I'd expected someone older. Someone with the particular arrogance that comes from pointing cameras at things and calling it preservation. He looks like he slept badly and didn't eat breakfast.

"The council meeting is at ten," I tell him. "Obaa-chan wants to see your proposal first."

"Your grandmother? Okada-san?"

"My grandmother." I pick up my bucket and start toward the road. The abalone shift against each other, their shells clicking. "She decides who films what on this island. She's decided that for forty years."

The harbor road is cobblestone, worn smooth by decades of rubber boots and salt spray. Drying nets hang from wooden racks between the houses. Three homes on the left stand empty, their gardens gone to brush, shutters closed against nobody. The ones still lived in have laundry on the line and the low sound of morning radio through open windows. One hundred and eighty people on this island. Down from twelve hundred when the fishery peaked. The math is simple, and no one talks about it.
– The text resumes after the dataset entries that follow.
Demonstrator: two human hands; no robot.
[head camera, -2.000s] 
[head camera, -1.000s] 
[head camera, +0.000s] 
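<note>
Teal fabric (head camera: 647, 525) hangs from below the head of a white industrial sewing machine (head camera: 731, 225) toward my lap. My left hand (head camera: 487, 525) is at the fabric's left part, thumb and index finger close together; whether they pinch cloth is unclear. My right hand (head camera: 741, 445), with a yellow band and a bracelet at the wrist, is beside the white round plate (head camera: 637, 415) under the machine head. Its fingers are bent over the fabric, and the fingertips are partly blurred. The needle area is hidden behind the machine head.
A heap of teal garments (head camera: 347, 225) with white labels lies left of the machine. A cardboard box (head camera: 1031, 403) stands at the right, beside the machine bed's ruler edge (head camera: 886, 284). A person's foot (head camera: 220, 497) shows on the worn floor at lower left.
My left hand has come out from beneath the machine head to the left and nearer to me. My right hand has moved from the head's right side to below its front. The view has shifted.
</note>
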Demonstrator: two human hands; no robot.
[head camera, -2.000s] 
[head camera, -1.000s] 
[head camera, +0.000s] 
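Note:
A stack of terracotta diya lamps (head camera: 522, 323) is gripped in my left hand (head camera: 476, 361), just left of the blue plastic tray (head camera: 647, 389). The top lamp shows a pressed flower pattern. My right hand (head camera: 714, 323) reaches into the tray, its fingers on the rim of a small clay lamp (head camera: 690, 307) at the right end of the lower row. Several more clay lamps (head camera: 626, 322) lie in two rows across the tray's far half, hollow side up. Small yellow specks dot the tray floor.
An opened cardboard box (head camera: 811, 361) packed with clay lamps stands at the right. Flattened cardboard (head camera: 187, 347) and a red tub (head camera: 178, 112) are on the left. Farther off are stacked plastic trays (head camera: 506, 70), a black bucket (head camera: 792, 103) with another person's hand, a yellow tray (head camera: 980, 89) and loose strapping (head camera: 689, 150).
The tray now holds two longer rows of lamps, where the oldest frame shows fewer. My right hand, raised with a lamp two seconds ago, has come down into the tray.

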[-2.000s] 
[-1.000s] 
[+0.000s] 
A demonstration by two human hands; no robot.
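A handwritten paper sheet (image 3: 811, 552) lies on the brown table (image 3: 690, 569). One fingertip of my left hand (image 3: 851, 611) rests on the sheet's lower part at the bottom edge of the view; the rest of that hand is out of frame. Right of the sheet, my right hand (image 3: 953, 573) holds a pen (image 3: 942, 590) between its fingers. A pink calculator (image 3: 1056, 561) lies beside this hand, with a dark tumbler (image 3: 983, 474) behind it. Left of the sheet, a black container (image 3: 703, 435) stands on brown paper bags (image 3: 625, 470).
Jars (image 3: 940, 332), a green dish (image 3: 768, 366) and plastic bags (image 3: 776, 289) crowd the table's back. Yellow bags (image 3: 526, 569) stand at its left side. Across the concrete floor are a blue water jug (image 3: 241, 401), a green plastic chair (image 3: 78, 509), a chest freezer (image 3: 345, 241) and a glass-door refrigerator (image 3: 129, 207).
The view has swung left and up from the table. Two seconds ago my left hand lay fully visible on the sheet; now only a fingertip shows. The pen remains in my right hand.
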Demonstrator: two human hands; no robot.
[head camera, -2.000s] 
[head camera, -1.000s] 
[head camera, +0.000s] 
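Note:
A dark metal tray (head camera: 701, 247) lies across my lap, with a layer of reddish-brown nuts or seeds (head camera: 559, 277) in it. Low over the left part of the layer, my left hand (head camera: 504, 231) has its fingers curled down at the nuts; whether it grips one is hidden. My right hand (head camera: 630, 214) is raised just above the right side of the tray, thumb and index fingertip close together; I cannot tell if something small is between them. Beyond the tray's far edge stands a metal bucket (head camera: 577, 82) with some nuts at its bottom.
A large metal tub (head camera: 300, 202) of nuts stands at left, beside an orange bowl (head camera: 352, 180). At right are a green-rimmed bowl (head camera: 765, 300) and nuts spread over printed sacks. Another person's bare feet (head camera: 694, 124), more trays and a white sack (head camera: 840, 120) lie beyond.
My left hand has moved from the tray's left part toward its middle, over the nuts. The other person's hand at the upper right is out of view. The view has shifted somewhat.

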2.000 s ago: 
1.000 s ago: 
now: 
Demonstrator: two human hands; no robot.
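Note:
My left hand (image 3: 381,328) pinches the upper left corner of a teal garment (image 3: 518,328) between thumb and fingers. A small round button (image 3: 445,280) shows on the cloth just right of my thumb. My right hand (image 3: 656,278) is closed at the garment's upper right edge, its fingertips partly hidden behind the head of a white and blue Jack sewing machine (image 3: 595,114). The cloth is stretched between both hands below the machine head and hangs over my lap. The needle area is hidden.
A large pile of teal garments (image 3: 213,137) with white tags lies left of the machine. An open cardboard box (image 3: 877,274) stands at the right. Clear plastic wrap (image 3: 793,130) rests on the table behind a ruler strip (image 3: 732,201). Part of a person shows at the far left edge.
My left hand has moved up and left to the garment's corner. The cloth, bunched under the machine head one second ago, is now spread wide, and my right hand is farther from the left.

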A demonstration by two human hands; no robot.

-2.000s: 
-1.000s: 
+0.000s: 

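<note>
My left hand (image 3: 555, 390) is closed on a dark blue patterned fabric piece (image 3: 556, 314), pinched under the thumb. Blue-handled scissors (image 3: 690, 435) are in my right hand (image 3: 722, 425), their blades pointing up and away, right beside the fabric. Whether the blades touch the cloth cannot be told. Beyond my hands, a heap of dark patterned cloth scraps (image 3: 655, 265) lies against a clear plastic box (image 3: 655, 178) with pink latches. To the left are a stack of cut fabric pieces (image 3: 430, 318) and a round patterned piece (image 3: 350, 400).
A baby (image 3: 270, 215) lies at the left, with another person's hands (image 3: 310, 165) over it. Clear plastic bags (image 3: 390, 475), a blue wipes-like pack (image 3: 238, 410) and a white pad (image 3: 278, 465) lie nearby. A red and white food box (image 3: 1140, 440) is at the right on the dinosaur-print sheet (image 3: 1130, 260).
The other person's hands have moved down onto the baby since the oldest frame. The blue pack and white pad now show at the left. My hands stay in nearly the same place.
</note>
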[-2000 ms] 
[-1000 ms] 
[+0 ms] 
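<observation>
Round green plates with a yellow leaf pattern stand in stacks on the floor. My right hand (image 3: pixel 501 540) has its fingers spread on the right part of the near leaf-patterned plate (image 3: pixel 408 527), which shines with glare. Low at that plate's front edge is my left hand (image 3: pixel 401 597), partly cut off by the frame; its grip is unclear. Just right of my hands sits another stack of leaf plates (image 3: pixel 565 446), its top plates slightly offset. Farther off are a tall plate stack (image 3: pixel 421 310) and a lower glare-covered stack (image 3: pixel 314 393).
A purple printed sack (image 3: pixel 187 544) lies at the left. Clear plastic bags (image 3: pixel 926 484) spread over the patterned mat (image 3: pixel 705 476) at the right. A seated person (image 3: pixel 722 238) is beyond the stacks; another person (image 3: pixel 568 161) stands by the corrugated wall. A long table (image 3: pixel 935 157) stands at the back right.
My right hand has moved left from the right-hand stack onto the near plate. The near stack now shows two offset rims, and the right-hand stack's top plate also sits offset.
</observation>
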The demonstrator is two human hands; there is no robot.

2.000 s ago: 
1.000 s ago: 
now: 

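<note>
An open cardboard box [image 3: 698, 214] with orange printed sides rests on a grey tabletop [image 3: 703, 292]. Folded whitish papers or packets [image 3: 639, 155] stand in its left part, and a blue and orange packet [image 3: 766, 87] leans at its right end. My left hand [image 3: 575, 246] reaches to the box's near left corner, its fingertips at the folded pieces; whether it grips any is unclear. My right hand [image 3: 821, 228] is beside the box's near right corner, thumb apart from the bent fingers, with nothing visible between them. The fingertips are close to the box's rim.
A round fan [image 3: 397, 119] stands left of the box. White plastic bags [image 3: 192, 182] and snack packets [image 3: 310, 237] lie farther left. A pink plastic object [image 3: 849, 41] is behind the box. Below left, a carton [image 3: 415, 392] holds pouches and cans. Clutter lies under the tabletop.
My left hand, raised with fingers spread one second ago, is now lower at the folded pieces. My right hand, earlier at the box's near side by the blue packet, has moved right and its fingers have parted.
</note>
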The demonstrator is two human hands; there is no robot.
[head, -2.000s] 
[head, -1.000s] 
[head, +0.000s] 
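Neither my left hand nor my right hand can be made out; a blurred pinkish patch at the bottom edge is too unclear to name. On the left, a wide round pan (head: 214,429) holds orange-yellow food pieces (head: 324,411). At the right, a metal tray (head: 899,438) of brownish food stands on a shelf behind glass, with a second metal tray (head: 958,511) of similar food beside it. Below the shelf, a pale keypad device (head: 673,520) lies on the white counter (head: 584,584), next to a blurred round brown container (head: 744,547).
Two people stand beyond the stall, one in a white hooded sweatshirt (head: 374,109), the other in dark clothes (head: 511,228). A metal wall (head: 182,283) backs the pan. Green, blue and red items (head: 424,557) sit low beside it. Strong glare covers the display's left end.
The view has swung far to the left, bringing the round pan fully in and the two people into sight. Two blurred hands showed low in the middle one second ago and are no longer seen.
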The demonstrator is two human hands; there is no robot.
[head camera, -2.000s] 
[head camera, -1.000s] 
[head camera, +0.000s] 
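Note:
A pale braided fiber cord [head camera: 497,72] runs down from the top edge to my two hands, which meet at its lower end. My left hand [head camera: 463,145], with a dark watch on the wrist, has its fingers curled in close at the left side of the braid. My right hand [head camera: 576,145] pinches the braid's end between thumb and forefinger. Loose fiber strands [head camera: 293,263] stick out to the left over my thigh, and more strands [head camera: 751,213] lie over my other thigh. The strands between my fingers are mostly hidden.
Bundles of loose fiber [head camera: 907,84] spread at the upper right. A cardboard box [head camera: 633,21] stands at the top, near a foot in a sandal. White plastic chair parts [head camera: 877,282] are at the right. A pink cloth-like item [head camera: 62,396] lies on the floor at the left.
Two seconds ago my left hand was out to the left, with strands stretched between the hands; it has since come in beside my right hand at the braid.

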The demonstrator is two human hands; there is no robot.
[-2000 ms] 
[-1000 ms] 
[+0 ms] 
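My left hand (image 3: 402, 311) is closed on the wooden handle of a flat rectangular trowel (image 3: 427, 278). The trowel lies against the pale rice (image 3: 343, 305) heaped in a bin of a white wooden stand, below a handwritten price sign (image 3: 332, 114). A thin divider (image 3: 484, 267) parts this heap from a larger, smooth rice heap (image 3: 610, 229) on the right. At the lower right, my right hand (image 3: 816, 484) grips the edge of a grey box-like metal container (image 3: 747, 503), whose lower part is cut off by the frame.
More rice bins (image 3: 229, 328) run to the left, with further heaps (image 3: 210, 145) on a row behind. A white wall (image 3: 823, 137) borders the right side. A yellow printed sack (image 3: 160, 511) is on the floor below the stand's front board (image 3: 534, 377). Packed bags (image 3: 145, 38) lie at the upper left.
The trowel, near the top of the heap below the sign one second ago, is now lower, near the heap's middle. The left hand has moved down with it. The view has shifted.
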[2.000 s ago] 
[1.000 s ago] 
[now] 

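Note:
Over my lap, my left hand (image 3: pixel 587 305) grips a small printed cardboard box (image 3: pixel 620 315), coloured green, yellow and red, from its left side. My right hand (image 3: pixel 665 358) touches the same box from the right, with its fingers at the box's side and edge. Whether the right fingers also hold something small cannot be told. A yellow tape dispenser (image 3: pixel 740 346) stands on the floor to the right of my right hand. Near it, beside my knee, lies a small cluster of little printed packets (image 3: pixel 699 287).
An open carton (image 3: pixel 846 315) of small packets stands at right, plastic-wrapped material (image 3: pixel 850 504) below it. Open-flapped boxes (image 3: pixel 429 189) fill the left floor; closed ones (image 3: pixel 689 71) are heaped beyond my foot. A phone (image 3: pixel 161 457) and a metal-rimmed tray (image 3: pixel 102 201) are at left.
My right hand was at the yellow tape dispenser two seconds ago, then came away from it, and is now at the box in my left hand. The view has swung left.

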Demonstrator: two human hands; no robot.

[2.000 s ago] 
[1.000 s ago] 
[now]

He falls into step beside me. He's taller than I am, but he matches my pace instead of setting his own. I notice this. I notice his hands, long-fingered, restless against the camera body. I notice the strap has left a red mark on his neck.

I notice too much.

"How long have you been diving?" he asks.

"Actively? Four years. With Obaa-chan since I was seven."

"And the whistle. The isobue."

I slow. Most outsiders don't know the word. "What about it?"

"Each diver's is different, isn't it? Like a voice."

I stop walking.

He stops too. Turns to face me. The morning sun is behind him and it catches the uneven stubble along his jaw.

"Where did you read that?" I ask.

"I didn't. I heard four different whistles from the harbor and they all sounded distinct." He pauses. "Was I wrong?"

No. He wasn't wrong. The isobue is as individual as a fingerprint. Obaa-chan can identify every diver in the cooperative by whistle alone, even from across the bay. But outsiders hear it as one sound, one exotic detail for their articles and documentaries. They don't hear the differences.

He heard the differences.

"You weren't wrong," I say, and keep walking.

At the community center, I leave him on the bench outside and go to find Obaa-chan. She's in the back room, arranging dried seaweed into bundles for the market. Her hands move with the mechanical grace of fifty years' practice.

"He's here," I say. "The filmmaker."

She doesn't look up. "What's his name?"

"Callum Mori."

Her hands stop.

It's a small thing. A fraction of a second. Then they start moving again, and if I weren't watching for it, I'd have missed the way her fingers pressed too hard against the seaweed, crumbling the edge.

"Mori," she says.

"You know the name?"

She looks at me then, and her face is the face I've known all my life, weathered and kind and steady as the stone walls of the amagoya. But her eyes are doing something I don't recognize.

"His mother," Obaa-chan says. "His mother had the same eyes."